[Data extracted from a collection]
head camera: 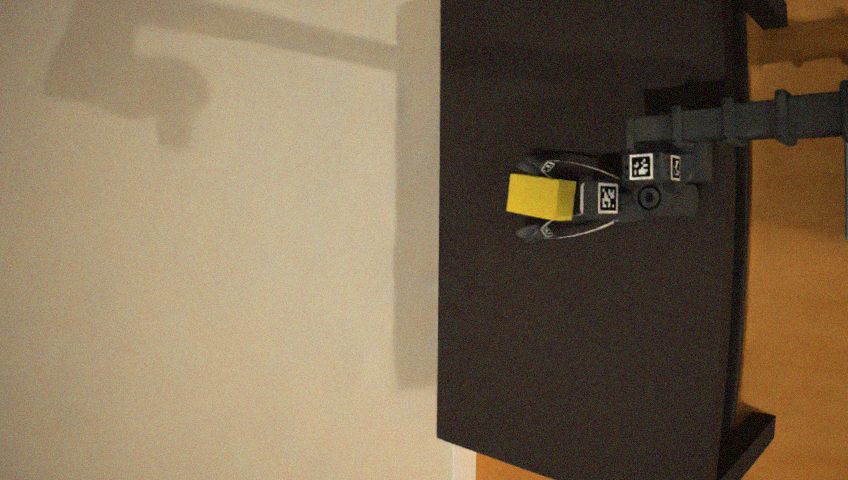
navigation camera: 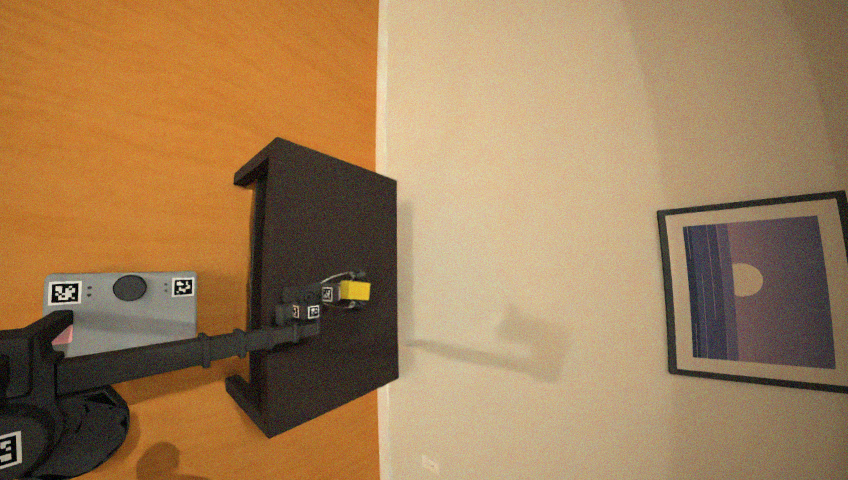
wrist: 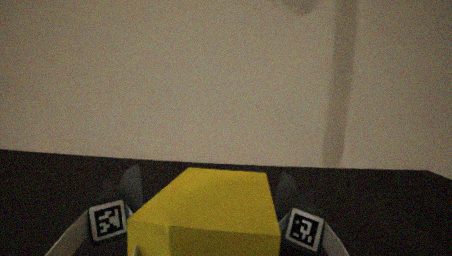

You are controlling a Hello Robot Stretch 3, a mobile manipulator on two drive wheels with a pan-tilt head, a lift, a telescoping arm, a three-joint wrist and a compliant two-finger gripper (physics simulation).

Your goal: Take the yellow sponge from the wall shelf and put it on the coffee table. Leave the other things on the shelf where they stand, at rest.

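Seen in the pictures: gripper, fingertip midpoint: (head camera: 519, 199) (navigation camera: 364, 288) (wrist: 210, 188); robot's base, link origin: (navigation camera: 130, 286).
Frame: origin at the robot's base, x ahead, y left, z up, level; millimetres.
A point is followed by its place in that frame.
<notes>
The yellow sponge (head camera: 540, 195) @(z 516, x -32, y -562 mm) (navigation camera: 354, 290) @(z 517, x -28, y -556 mm) (wrist: 210, 207) @(z 517, x -27, y -552 mm) is a yellow block held between my gripper's two fingers. My gripper (head camera: 527, 198) @(z 500, x -27, y -615 mm) (navigation camera: 358, 289) @(z 500, x -27, y -615 mm) (wrist: 210, 188) @(z 500, x -27, y -615 mm) is shut on it, over the dark coffee table (head camera: 594, 358) @(z 450, x 229, y -500 mm) (navigation camera: 326, 207) @(z 450, x 264, y -488 mm) (wrist: 386, 197) @(z 450, x -258, y -711 mm). It is over the half of the top nearer the wall. I cannot tell whether the sponge touches the table top or hangs just above it.
The coffee table stands against a beige wall (head camera: 206, 269) @(z 805, x 97, y -1131 mm) (navigation camera: 517, 154) @(z 936, x 539, y -1137 mm) on an orange floor (head camera: 796, 328) @(z 0, x 226, y -275 mm). My arm (head camera: 743, 119) @(z 616, x -104, y -222 mm) (navigation camera: 181, 350) @(z 620, x -92, y -74 mm) reaches across the table's near edge. My grey base (navigation camera: 150, 305) @(z 160, x -52, y -48 mm) is beside the table. A framed picture (navigation camera: 664, 289) @(z 1411, x -61, y -1116 mm) hangs on the wall.
</notes>
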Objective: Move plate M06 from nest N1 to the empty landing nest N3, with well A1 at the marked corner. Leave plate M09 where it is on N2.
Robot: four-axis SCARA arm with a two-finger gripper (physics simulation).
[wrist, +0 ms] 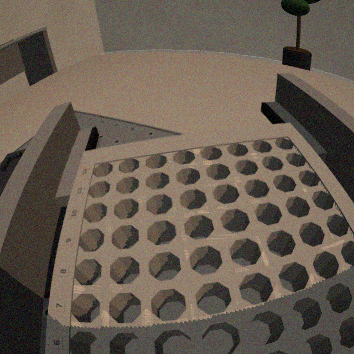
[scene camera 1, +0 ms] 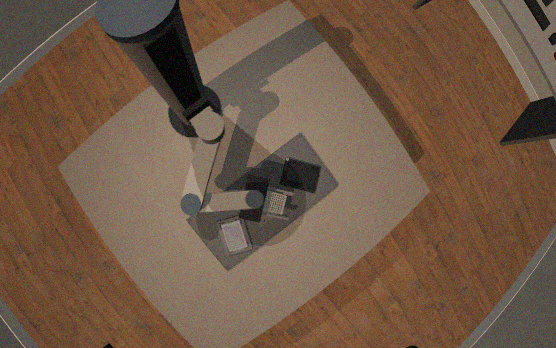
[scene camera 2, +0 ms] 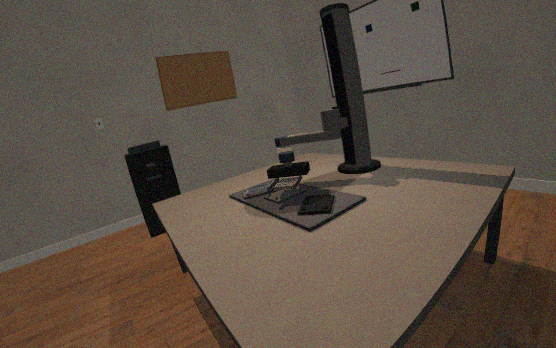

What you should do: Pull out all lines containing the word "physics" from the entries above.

Answer section:
You are controlling a Hello Robot Stretch 3, a mobile manipulator on two drive wheels with a pan-tilt head, a lift, a telescoping arm, a three-joint wrist and a compliant two-finger gripper (physics simulation).
Robot: four-axis SCARA arm with a two-finger gripper (physics simulation).

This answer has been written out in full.